“Data-Driven Thinking” is written by members of the media community and contains fresh ideas on the digital revolution in media.
Today’s column is written by Sloan Gaon, CEO at PulsePoint.
Many pundits have squawked that consolidation is inevitable in the ad tech space.
This would be true in many markets. In the car-sharing marketplace, for example, Uber consolidated its operations with Didi Chuxing in China.
But with ad tech, the market forces act very differently. Instead of consolidation, I believe the LUMAscape will be obliterated in ways we haven’t seen since the dot-com bust in 2000.
Today there are some 3,000 companies in the LUMAscape. There were more than 400 deals made in the ad tech space in 2015, with total deal value topping $14 billion. With the capital markets all but drying up in ad tech, most of these companies will be unable to find funding or suitable M&A mates.
Companies in the media space can often extend their runway through media arbitrage, but they face limited chances for survival if they don’t have sufficient scale, growth that outpaces the market, a bankable team and a product that is differentiated and has already grabbed market share.
It’s no mistake that I haven’t even mentioned the “P” word – profitable. Few ad tech startups ever reach profitability. The lack of profitability, combined with these other factors, will leave a long line of dead ad tech companies on the side of the road.
To survive, ad tech CEOs first need to buckle down the hatches. They must extend the cash runway as much as possible, and to do this they need to cut any nonpositive margin costs from the system. This includes marketing, sales people who aren’t cost effective and anyone on the organizational chart where it is difficult to identify the revenue value they bring to the office every day.

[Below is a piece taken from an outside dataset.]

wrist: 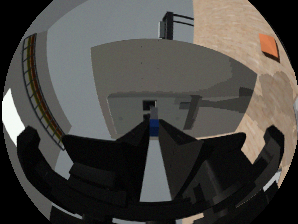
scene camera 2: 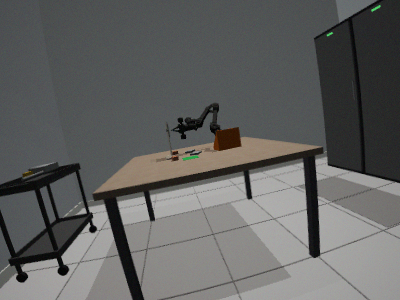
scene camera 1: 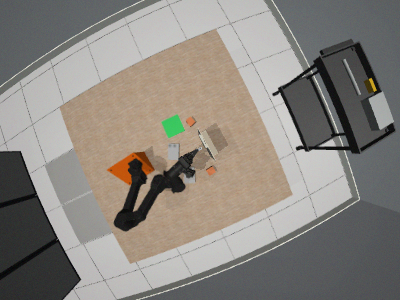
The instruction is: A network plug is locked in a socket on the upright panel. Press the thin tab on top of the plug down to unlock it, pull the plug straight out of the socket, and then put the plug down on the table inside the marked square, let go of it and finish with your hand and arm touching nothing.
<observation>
In view: the gripper [wrist: 153,123] and an upright panel [wrist: 202,92].
</observation>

Ad tech CEOs must do competitive and SWOT analyses and be honest with themselves. How do they compare with the rest of the industry? Are they a part of the value chain or the supply chain? If the answer is supply chain, they must figure out how to pivot their business immediately to the value chain.
Since sales is one of the most challenging parts of any business, ad tech CEOs should try to create partnerships with companies that sell to their desired customers. They might do a revenue share or a referral fee but whatever they do, ad tech CEOs should ideally be able to reach their potential customers in a way that is scalable and cost effective.
Armageddon is a strong description to use, but for those of us with gray hair and the history to see the cyclical nature of industries and capital allocation, we know that this is the likely reality of the marketplace.
While this is always difficult for the VCs that have funded these companies, it is even more difficult for the CEOs and team members. With that being said, this market disruption will bring lots of opportunities for strong companies with strong balance sheets to not only weather this storm but also acquire assets at attractive valuations.